**REQUIREMENT**
Each line below needs to be returned exactly. Skip any picture.
___ PROVIDED DATA ___
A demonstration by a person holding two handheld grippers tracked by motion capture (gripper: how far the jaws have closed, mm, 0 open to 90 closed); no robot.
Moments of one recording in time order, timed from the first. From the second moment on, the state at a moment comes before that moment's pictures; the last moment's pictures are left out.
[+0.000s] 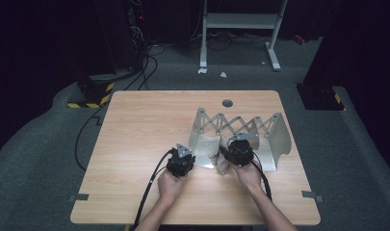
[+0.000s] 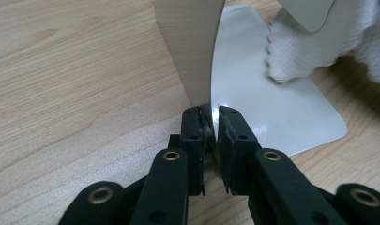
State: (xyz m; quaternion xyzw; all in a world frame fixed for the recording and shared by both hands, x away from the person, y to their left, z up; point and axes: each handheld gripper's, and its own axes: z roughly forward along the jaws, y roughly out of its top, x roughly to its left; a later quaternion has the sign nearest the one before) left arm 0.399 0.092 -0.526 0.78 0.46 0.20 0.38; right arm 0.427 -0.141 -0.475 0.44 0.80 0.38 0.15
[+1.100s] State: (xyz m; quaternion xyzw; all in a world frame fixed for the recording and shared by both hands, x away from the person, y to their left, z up) left arm 0.400 0.093 -0.526 0.78 0.46 0.19 0.38; right arm 0.398 -0.142 -0.407 0.39 0.78 0.44 0.21
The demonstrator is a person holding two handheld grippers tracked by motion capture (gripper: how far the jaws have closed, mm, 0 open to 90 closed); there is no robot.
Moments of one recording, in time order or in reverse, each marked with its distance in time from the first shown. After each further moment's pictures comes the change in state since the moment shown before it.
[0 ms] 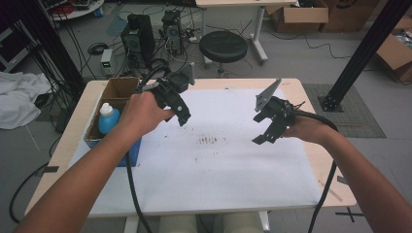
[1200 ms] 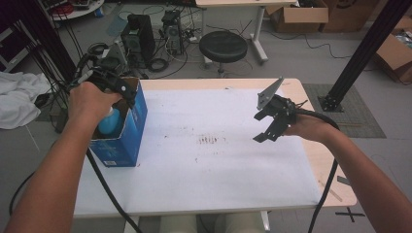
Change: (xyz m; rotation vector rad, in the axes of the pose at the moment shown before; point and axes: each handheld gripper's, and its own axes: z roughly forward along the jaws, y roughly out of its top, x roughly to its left) left arm 0.118 -0.073 -0.021 -0.022 0.039 -0.515; right arm -0.005 -0.003 -0.003 -0.020 -0.004 -0.013
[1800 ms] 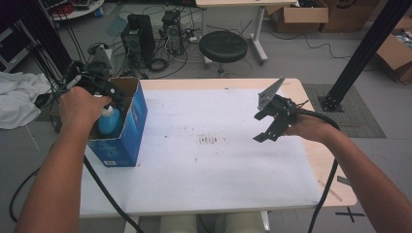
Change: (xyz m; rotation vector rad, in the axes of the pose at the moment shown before) left arm 0.034 -0.009 0.014 0.031 0.019 -0.138; right arm 0.000 -0.001 -0.001 -0.011 -0.001 -0.003
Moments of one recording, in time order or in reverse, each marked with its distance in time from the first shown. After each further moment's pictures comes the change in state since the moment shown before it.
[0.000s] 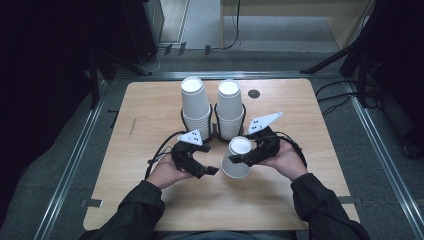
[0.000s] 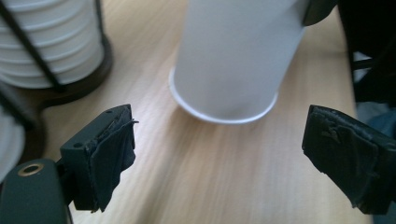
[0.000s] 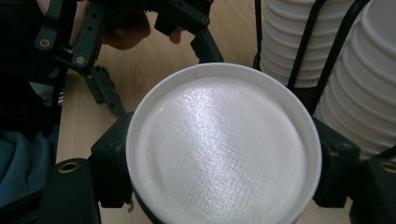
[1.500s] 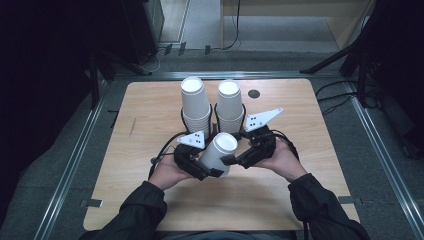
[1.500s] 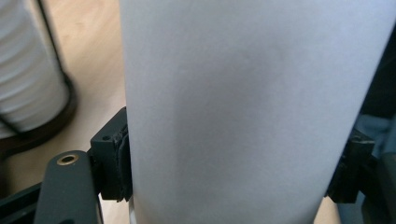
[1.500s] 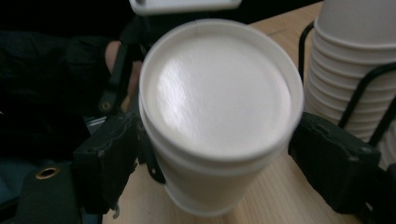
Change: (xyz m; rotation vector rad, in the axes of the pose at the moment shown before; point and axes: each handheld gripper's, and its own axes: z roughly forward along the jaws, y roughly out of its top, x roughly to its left) left arm -0.015 0.012 -0.008 -0.045 -0.067 0.095; right arm 0.022 0.024 -0.008 -0.115 0.120 -0.012
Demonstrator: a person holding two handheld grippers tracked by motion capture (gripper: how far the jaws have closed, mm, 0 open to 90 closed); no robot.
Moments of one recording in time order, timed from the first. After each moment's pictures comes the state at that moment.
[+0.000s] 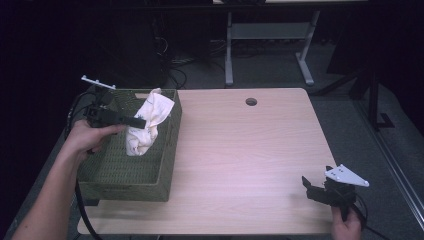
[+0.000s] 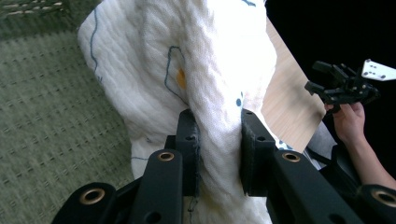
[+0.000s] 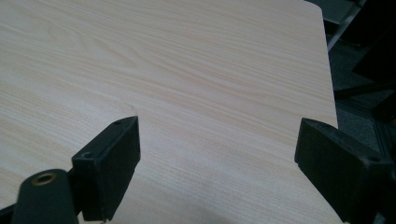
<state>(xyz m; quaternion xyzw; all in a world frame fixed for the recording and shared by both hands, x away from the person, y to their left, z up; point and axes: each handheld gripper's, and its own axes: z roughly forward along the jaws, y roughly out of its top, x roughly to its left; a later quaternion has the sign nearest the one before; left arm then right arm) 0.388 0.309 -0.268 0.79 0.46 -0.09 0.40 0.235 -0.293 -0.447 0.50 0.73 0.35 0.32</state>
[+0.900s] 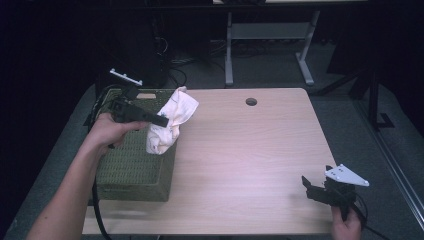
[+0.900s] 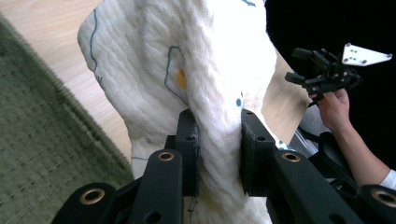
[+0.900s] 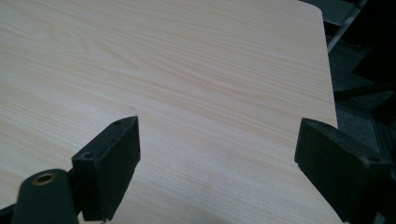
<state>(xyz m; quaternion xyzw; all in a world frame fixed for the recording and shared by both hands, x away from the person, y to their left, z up) 0.396 0.248 -0.259 0.82 0.41 -0.11 0.39 0.236 -0.293 -0.446 0.49 0.73 0.35 0.32</state>
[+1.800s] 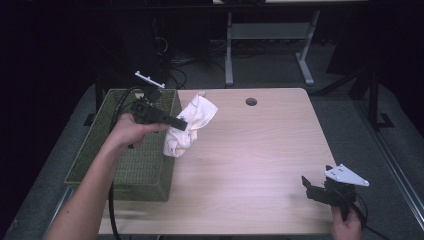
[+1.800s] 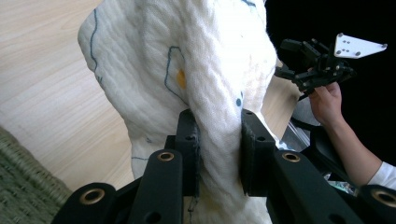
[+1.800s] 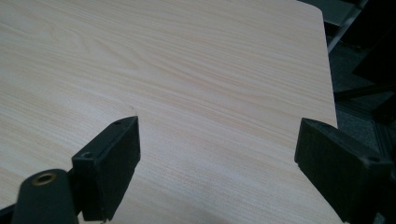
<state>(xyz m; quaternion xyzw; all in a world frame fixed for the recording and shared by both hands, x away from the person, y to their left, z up) 0.403 0.204 -0.273 0.83 0.38 -0.14 0.39 0.235 -0.293 -0.446 0.49 0.73 0.35 0.32</state>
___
**RESULT**
A demonstration by a person holding two handheld grippers tracked by motion capture (gripper: how far the jaws have closed, mm, 0 open to 90 closed); no robot.
Moments of one recording in time order, timed from the first. From the second moment on, the state at a moment comes before that moment's pictures; the last moment's pictures are left out.
[+0.000s] 
[+0.000s] 
State: (xyz m; quaternion xyzw; all in a world frame fixed for the recording and shared by both hands, x away from the person, y to their left, z up; point and axes: each handheld gripper's, and its own axes: z roughly forward along the jaws, y roughly out of its top, x roughly to its left; a later quaternion has the sign nearest the one before) left arm 0.399 0.092 -0.526 0.78 0.46 0.20 0.38; right arm 0.427 -0.141 -0.475 0.44 0.80 0.38 0.15
[+1.100s] State: (xyz m; quaternion xyzw; all in a world frame fixed for the recording and shared by both hands, x away from the person, y to their left, z up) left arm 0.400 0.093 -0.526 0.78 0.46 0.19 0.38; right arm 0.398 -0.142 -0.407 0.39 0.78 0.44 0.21
The demonstrator is a person holding two handheld grippers tracked by motion capture (gripper: how far the jaws have closed, mm, 0 open to 90 closed); there is no robot.
Moments of one recording, in time order or in reverse, each marked with its distance in time from the first shown. After each further moment's pictures comes the change in state since the moment shown before it.
[0 ms] 
[1200 ms] 
Change: (xyz m; rotation vector rad, in the axes of the pose at the moment shown before; point and axes: each handheld gripper's, and its own axes: z roughly forward along the jaws, y roughly out of its top, x roughly to its left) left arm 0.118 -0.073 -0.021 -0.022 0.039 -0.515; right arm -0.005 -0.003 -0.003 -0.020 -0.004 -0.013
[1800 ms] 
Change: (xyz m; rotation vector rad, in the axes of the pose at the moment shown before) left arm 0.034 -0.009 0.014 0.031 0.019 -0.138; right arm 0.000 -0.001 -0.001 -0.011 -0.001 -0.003
Moments of one recording, in time order or in reverse, each marked with its distance in time from the first shown. After each further moment's pictures comes the change in state since the moment shown before it.
[0.000s] 
[0.000s] 
[0.000s] 
[1.500s] 
[1.500s] 
[1.500s] 
Change: (xyz m; rotation vector rad, in the axes of the pose at the moment shown before; point and axes: each handheld gripper's, and its own axes: z roughly forward along the jaws, y roughly out of its top, x roughly to its left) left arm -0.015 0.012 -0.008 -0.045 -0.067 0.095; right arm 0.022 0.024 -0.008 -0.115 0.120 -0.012
Demonstrator: a person holding two handheld grippers tracked by motion capture (gripper: how far the jaws have closed, mm, 0 open to 90 closed); no robot.
Moments of one recording in time order, timed from the first. After each moment's pictures comes the state at that moment.
[+0.000s] 
[+0.000s] 
[+0.000s] 
<state>(xyz m; quaternion xyzw; all in a world frame fixed for the recording and shared by both hands, x away from the person, y to their left, z up; point and axes: each handheld gripper's, and its own axes: z roughly forward along the jaws, y roughly out of its top, x roughly to its left; a later quaternion has the sign nearest the one before; left arm then right arm) 0.388 0.309 -0.268 0.79 0.46 -0.09 0.40 0.235 -0.293 -0.447 0.50 0.73 0.35 0.32</state>
[+0.900s] 
[+0.900s] 
[+0.900s] 
<state>(xyz m; quaternion xyzw; all in a world frame fixed for the recording and shared by both hands, x away from the person, y to their left, z up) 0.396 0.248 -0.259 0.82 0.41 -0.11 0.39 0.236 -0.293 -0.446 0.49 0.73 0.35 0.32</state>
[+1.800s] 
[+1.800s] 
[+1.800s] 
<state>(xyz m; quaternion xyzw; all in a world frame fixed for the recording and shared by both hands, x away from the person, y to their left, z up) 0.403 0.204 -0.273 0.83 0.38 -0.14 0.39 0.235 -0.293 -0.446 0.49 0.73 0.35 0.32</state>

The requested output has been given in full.